120 teraflop, 757-GPU gSTAR is astronomers' new toy

Internet Security Threat Report 2014

Swinburne University has brought a new 120 teraflop GPU-based supercomputer from SGI to help cope with astronomers' ever-increasing need for lots of computing power.

The 636 Intel GPU, 121 NVIDIA GPU, quad-InfiniBand machine, gSTAR, is one of just six similar grunt-boxes in Australia. The power boost over Swinburne’s previous capacity means, according to the university, that the three years’ worth of computing that eventually turned up the diamond planet could “be done in one week”.
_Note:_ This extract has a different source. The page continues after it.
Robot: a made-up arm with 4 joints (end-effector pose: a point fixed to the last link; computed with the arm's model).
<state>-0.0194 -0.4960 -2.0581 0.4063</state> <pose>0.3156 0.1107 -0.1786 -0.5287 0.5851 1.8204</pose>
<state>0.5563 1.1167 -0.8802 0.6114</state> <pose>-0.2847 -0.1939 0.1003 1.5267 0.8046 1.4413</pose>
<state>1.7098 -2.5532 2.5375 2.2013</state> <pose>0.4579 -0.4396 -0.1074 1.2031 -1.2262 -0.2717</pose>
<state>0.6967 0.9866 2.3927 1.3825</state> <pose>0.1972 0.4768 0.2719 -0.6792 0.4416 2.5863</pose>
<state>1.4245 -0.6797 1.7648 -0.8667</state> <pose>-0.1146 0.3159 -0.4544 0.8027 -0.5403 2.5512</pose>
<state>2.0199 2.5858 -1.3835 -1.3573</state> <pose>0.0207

As Professor Warwick Couch, head of the Swinburne Centre for Astrophysics and Supercomputing, notes, GPU-based supercomputers are going to be important to cope with the coming data deluge from new instruments.

"GPUs will make a major contribution to processing data from new optical and radio telescopes, such as SkyMapper in NSW and the Australian Square Kilometre Array Pathfinder in Western Australia," he said.

Swinburne footed $AU1.9 million of the bill, with the federal government tipping in just over $AU1 million.

Australia is currently undergoing something of a science-driven supercomputing boom, with the Pawsey Centre gearing up for this country’s chunk of the SKA project, and the VLSCI in Melbourne soon to light up its BlueGene supercomputer*.

Meanwhile, Fujitsu has been signed to provide a new 1.2 Petaflop powerhouse for the Australian National University. To be installed as part of the National Computational Infrastructure facility, the machine will also be used by CSIRO and the Bureau of Meteorology. ®

*Note: incorrectly identified in an earlier version of this story as iVEC.